I worked in Data Engineering for 6 years before recently deciding to at least take a siesta to write some "normal" software as a product engineer.

I really like data engineering in general - writing spark jobs, manipulating huge amounts of data, concerting pipelines, writing SQL... I just like it all a lot. I like SQL - there, I said it!!

But damn do the rough edges just burn you out. Airflow is one of those edges. IMO part of the problem is that everyone wants to hold it in a slightly different way, and so you end up with Airflow being this opinionless monster thing that lets you use it any way you want as long as it "works". And everything built on top of this opinion-less mess is of course also kind of a mess. And plus at a certain scale, Airflow itself needs to be maintained as a distributed system.

Spark is another one of those things with lots of rough edges. Some of it might've been the places I worked at were holding it all wrong, but Spark and all its adjacent context are so damn complicated you either have a small group of experts writing all spark code and you have to heavily prioritize what they work on, or you have a bunch of non-data-engineer folks writing spark jobs and kind of making it work sorta but it's all as inefficient as possible while still making it work, and it's really brittle as they don't know all the ways they need to think about things scaling.

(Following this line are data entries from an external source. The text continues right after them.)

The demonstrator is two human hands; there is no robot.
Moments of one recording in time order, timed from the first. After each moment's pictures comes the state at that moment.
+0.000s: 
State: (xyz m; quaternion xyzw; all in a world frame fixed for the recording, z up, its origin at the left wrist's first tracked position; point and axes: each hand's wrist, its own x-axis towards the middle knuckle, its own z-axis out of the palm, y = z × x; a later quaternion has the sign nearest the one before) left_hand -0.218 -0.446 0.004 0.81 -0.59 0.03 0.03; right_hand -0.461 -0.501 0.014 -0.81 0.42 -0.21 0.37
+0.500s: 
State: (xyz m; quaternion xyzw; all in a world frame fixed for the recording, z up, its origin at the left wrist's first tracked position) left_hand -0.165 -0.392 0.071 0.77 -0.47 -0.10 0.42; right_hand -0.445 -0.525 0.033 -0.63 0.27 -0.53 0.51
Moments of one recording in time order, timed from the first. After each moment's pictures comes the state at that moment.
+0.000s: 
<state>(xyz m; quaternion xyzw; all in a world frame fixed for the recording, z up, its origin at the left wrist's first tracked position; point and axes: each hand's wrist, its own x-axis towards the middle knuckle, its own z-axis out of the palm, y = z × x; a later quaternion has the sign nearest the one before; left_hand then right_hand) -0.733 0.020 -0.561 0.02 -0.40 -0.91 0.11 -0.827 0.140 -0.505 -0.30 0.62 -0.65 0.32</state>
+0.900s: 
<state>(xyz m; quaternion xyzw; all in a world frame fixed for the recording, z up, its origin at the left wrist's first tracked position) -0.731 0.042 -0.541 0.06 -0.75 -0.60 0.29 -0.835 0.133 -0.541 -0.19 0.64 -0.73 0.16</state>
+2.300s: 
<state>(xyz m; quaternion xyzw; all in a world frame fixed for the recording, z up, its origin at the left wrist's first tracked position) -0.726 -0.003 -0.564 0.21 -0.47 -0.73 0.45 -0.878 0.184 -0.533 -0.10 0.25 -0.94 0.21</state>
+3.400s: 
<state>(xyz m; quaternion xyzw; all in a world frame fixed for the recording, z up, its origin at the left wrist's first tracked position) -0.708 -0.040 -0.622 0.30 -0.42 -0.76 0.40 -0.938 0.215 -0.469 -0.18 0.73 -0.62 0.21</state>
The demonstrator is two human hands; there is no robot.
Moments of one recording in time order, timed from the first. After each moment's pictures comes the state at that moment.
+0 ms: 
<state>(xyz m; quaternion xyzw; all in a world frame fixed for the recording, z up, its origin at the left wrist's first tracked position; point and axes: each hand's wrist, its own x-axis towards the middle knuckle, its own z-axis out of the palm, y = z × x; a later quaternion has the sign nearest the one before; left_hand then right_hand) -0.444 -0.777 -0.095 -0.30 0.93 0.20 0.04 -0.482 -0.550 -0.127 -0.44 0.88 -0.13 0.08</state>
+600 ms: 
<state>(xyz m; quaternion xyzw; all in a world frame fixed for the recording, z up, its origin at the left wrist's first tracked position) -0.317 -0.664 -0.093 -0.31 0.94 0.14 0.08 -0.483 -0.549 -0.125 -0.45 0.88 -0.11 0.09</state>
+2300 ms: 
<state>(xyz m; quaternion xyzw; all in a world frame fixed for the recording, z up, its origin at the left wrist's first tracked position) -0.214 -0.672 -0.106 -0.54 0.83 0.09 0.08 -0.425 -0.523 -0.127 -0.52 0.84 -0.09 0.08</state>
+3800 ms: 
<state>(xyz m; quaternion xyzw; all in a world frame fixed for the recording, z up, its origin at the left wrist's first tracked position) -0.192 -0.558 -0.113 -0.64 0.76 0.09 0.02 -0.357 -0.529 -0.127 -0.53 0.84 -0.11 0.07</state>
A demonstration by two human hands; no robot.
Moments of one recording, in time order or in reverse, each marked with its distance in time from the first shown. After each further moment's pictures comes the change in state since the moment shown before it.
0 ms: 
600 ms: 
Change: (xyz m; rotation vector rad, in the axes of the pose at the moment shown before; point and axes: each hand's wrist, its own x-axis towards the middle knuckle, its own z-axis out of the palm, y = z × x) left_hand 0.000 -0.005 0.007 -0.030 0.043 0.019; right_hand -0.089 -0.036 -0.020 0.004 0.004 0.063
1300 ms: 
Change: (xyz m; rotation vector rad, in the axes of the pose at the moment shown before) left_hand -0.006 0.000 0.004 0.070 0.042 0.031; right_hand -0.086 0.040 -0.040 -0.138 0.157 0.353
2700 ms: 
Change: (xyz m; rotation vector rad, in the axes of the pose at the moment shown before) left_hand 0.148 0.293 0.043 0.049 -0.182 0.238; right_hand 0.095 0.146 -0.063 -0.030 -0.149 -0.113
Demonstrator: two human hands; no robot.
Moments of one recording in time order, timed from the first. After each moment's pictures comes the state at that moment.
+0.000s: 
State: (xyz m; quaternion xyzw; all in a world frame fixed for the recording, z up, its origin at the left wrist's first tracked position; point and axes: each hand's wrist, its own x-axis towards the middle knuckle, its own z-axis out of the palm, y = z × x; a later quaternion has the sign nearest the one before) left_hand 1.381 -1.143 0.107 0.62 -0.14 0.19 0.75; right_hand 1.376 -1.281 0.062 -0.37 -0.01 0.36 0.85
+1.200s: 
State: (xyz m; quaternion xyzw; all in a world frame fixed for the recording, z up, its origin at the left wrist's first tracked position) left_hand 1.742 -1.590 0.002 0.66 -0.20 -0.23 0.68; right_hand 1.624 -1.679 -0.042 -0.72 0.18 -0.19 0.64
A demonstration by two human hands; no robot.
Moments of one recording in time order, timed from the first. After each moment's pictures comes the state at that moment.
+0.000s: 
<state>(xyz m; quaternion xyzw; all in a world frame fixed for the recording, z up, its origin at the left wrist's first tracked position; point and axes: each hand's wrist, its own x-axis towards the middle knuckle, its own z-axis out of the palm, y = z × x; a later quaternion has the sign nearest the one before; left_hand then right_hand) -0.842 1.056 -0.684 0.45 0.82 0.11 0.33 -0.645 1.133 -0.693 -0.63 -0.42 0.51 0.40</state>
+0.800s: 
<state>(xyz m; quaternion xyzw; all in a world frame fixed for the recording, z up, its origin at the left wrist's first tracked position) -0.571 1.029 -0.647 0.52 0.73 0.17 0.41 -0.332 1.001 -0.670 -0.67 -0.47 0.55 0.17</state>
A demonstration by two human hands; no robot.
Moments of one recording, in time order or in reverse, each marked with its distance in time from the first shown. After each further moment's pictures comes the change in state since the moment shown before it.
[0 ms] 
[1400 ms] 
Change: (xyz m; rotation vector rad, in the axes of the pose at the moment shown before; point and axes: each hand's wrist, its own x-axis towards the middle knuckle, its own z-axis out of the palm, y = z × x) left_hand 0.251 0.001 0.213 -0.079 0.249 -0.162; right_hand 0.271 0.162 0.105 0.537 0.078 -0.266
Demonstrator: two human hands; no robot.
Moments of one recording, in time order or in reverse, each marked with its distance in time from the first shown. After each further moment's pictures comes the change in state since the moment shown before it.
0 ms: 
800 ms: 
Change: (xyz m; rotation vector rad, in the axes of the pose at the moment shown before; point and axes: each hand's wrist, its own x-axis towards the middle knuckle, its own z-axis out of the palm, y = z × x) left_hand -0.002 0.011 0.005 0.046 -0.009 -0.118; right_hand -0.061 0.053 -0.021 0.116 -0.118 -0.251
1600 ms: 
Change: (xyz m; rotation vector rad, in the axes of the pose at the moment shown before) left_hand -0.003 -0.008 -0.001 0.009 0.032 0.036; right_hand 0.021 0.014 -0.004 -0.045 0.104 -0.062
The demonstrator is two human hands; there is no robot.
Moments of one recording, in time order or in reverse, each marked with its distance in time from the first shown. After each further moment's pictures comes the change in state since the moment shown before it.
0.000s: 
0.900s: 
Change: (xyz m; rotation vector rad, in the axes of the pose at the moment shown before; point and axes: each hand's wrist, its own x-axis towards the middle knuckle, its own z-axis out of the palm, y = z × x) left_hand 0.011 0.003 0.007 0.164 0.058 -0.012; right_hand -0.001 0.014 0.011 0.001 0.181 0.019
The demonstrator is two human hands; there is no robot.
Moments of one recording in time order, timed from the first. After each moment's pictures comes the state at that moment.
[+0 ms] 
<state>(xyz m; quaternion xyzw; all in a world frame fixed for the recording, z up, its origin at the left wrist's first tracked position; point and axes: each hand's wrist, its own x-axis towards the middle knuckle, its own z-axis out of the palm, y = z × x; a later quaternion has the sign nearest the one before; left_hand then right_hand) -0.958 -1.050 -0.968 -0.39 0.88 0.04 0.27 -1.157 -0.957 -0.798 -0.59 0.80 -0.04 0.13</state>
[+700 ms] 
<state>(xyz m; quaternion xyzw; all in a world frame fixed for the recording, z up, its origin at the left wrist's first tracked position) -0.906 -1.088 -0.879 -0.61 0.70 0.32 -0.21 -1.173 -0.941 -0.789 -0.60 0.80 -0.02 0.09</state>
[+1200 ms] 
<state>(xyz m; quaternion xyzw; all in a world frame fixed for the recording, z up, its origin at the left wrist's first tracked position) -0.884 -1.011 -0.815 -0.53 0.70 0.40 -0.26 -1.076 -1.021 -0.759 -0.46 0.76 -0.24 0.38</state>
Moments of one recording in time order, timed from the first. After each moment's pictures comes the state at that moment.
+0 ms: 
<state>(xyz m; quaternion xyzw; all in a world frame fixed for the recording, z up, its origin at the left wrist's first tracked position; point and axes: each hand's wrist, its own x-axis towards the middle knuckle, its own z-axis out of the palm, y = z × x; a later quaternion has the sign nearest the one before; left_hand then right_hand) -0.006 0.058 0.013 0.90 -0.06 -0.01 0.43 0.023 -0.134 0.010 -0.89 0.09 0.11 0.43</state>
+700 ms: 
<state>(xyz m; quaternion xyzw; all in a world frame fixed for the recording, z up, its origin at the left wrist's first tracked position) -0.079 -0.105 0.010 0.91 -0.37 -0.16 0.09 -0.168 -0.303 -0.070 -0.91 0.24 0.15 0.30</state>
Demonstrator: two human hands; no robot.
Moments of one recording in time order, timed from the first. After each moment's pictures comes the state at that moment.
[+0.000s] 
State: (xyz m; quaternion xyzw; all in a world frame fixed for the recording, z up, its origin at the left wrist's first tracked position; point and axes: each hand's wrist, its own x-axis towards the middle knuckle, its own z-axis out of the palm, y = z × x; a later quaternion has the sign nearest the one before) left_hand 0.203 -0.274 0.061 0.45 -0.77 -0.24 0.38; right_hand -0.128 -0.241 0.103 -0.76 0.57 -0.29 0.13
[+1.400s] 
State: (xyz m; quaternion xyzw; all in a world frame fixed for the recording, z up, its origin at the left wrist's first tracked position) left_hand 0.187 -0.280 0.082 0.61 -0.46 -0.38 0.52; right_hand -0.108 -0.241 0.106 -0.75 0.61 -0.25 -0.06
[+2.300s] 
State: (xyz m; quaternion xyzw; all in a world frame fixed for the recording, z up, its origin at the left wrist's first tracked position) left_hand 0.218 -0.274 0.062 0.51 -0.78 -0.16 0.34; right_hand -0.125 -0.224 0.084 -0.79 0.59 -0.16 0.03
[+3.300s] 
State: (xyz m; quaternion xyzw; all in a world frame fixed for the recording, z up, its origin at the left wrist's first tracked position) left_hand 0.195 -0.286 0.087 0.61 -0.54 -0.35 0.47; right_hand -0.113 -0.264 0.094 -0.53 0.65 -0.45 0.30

Notably, I got really tired of people coming to our team and going "we wrote this big spark job, it worked fine up until it didn't, can you please help us fix it, it's mission critical". And it's just an OOM because they're pulling data into memory and have just been bumping -Xmx every 2 weeks for six months. or perhaps even worse, they were doing some wonky thing that wouldn't scale and then now they're running into weird errors because they used the feature so wrong (like, having a small dataframe with 1-2 partitions that then gets used in a subsequent stage that's HUGE and all the executors absolutely swamp the poor node or two that's hosting those partitions).

Anyway, it's easy to write a spark job that works at the time of writing, and really hard to make a spark job that will work 6 months from now.

Add to the fact that Spark is a giant money firehose, data engineering departments are constantly asked to sacrifice reliability to increase efficiency (just run everything hotter! who needs slack or buffer space?) and it just makes all the above issues worse.